# About this exercise:
For the data below, report the number of lines that contain the string "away" and nothing else.

# Information supplied:
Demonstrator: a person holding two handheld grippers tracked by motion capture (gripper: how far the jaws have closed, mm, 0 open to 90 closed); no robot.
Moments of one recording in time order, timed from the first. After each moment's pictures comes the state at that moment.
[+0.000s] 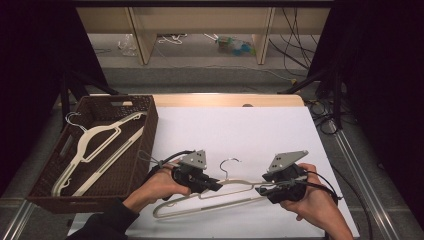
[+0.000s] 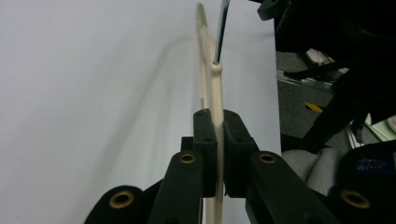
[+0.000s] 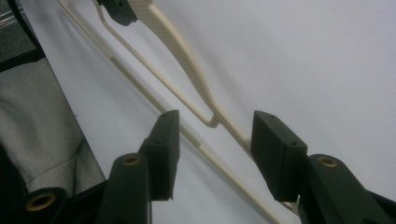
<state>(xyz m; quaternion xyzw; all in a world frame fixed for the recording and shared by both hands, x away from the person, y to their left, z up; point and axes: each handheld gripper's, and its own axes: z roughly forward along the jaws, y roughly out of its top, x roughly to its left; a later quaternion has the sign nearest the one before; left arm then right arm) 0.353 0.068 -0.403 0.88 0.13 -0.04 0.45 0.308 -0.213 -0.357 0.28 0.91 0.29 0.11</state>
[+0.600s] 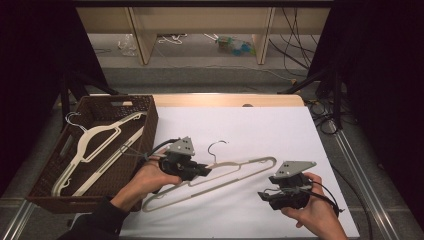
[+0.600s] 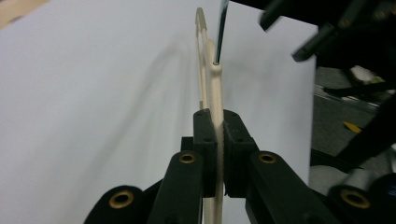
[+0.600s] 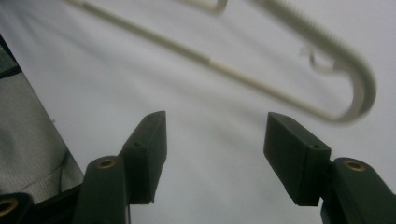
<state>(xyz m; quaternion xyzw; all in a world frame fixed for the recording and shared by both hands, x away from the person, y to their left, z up) 0.362 0.100 -0.367 0.87 0.20 0.03 0.44 0.299 -0.230 -0.389 0.33 0.88 0.32 0.13</state>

# Expected output:
2